BIK odpowiada: nie wszystkie zapytania obniżają scoring
Po burzy medialnej Biuro Informacji Kredytowej wydało oświadczenie, w którym uspokaja, że nie każde zapytanie wpływa negatywnie na ocenę kredytową. BIK zaznaczył, że:
- zapytania o ten sam rodzaj kredytu (np. hipoteczny), złożone w ciągu 14 dni, są traktowane jak jedno,
- ocena punktowa zależy również od historii kredytowej i spłaty zobowiązań,
- każdy konsument może sprawdzić swoje zapytania kredytowe w Raporcie BIK.
Przypadek klienta, który zwrócił uwagę UOKiK
Postępowanie wyjaśniające UOKiK jest efektem skarg konsumentów. W jednym z przypadków klient poszukiwał kredytu konsolidacyjnego i składał zapytania do banków przez okres dłuższy niż 14 dni. Każde kolejne zapytanie obniżało jego ocenę punktową, mimo że nigdy nie otrzymał odmowy kredytu i nie miał zaległości w spłacie zobowiązań.
Takie działanie przy ocenie zdolności kredytowej jest trudne do wytłumaczenia i może służyć innym celom niż wyłącznie ocena wiarygodności klienta
– skomentował prezes UOKiK.
Co dalej? Możliwe konsekwencje postępowania UOKiK
Jeśli UOKiK potwierdzi swoje podejrzenia, może podjąć działania naprawcze.
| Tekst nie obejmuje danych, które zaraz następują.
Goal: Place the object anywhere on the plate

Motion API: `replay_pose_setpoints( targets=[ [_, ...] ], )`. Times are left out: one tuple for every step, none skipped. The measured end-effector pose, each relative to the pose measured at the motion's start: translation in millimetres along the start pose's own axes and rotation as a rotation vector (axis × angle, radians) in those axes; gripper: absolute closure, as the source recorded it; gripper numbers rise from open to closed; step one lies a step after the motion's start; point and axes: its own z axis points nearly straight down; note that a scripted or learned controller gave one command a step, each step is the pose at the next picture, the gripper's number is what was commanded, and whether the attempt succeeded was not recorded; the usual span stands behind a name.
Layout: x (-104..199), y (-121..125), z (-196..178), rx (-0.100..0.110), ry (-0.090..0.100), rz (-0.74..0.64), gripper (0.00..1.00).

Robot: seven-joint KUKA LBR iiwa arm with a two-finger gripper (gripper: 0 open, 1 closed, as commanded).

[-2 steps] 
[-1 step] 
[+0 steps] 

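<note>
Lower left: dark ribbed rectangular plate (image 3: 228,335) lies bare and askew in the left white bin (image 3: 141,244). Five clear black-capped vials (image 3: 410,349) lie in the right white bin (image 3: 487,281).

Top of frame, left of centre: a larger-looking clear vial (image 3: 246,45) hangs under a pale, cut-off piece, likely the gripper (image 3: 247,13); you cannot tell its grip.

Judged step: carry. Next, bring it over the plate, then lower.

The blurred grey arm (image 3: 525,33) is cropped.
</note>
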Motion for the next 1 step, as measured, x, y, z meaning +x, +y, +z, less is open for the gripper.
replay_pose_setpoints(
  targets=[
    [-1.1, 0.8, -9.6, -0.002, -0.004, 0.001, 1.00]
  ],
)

W grę wchodzą:
- nakaz zmiany zasad scoringu BIK,
- regulacje dotyczące przetwarzania informacji o zapytaniach kredytowych,
- możliwe kary finansowe dla instytucji stosujących antykonkurencyjne praktyki.
Sprawa modelu scoringowego BIK ujawniła ważną kwestię: czy konsumenci faktycznie są sprawiedliwie oceniani przez banki? Chociaż BIK wyjaśnia, że krótkoterminowe zapytania nie powinny szkodzić klientom, przypadki takie jak ten analizowany przez UOKiK budzą wątpliwości.